#### Task details:
Could you please find each line in the records that contains the word "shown" and copy it?

#### Dataset content:
——————

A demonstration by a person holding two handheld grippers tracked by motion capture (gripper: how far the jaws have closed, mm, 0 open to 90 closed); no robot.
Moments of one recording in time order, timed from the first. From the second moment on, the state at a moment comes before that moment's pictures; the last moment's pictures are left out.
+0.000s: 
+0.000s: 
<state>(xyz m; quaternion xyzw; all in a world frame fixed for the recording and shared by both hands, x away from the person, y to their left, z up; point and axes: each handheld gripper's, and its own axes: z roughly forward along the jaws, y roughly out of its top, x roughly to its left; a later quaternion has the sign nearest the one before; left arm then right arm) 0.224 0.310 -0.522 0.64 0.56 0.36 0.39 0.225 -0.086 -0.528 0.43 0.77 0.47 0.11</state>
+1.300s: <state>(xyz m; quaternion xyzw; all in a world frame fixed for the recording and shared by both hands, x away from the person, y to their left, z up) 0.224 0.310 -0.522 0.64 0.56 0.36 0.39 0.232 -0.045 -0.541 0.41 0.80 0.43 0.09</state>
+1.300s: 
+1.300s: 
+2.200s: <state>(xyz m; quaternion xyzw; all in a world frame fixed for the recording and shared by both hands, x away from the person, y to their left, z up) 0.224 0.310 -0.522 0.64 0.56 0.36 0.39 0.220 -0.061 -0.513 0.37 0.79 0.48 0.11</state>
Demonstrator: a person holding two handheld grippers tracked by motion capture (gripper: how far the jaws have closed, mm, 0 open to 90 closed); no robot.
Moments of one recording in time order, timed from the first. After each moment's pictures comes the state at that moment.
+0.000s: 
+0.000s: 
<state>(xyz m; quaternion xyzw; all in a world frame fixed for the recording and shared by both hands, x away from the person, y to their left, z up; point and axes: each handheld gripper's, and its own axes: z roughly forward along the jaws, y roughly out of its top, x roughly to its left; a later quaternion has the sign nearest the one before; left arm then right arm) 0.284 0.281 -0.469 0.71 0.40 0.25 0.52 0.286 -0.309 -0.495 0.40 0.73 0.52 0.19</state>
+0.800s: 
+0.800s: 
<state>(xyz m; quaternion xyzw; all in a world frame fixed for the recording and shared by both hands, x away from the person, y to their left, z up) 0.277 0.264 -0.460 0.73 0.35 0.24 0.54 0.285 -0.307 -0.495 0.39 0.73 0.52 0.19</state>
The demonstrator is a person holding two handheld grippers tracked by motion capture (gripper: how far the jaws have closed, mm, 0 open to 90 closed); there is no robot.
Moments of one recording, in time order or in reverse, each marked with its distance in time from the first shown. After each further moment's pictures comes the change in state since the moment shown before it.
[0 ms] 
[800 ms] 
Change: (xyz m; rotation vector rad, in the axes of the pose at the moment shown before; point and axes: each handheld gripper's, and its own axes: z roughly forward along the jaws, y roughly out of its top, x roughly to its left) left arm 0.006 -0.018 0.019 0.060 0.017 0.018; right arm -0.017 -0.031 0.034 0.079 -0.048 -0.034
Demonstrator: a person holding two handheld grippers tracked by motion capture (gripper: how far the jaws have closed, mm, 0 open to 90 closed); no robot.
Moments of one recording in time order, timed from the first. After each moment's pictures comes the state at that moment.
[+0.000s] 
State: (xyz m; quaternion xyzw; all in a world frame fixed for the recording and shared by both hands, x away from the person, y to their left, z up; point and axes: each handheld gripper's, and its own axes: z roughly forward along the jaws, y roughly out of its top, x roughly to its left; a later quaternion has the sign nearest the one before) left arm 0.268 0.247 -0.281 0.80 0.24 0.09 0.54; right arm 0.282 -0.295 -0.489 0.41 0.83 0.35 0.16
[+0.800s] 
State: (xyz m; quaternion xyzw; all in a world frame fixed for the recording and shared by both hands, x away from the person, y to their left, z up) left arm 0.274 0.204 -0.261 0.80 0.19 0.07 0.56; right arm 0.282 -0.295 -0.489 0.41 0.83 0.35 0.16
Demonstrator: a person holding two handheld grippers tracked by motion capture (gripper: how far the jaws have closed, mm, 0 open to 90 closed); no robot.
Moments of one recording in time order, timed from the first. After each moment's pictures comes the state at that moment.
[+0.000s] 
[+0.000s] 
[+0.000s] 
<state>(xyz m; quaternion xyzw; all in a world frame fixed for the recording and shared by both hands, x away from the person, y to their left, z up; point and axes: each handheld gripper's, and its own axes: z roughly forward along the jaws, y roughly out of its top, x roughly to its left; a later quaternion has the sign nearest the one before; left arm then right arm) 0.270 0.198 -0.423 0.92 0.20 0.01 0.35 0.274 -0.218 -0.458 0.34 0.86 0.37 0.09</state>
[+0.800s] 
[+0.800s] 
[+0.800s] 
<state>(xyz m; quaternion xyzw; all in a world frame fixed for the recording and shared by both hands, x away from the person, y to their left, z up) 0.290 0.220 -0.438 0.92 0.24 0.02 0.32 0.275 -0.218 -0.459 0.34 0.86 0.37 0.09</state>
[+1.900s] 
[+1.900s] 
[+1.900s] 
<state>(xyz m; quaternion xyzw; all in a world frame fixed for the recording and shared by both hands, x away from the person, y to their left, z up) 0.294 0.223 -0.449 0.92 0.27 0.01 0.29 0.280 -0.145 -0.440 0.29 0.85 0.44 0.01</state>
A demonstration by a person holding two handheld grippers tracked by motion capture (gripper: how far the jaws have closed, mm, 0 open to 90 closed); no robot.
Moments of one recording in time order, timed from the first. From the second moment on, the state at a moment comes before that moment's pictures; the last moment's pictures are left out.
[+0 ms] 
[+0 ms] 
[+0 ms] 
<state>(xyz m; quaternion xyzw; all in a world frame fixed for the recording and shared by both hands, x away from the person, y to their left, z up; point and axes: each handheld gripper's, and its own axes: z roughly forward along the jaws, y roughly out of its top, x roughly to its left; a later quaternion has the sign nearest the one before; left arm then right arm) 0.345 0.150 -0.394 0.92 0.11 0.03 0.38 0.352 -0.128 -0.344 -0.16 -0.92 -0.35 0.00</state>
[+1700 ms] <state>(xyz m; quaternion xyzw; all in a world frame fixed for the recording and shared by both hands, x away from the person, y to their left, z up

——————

#### Task output:
Moments of one recording, in time order or in reverse, each marked with its distance in time from the first shown. After each further moment's pictures comes the change in state since the moment shown before it.
Change: (xyz m; rotation vector rad, in the axes of the pose at the moment shown before; point and axes: each handheld gripper's, and its own axes: z roughly forward along the jaws, y roughly out of its top, x roughly to its left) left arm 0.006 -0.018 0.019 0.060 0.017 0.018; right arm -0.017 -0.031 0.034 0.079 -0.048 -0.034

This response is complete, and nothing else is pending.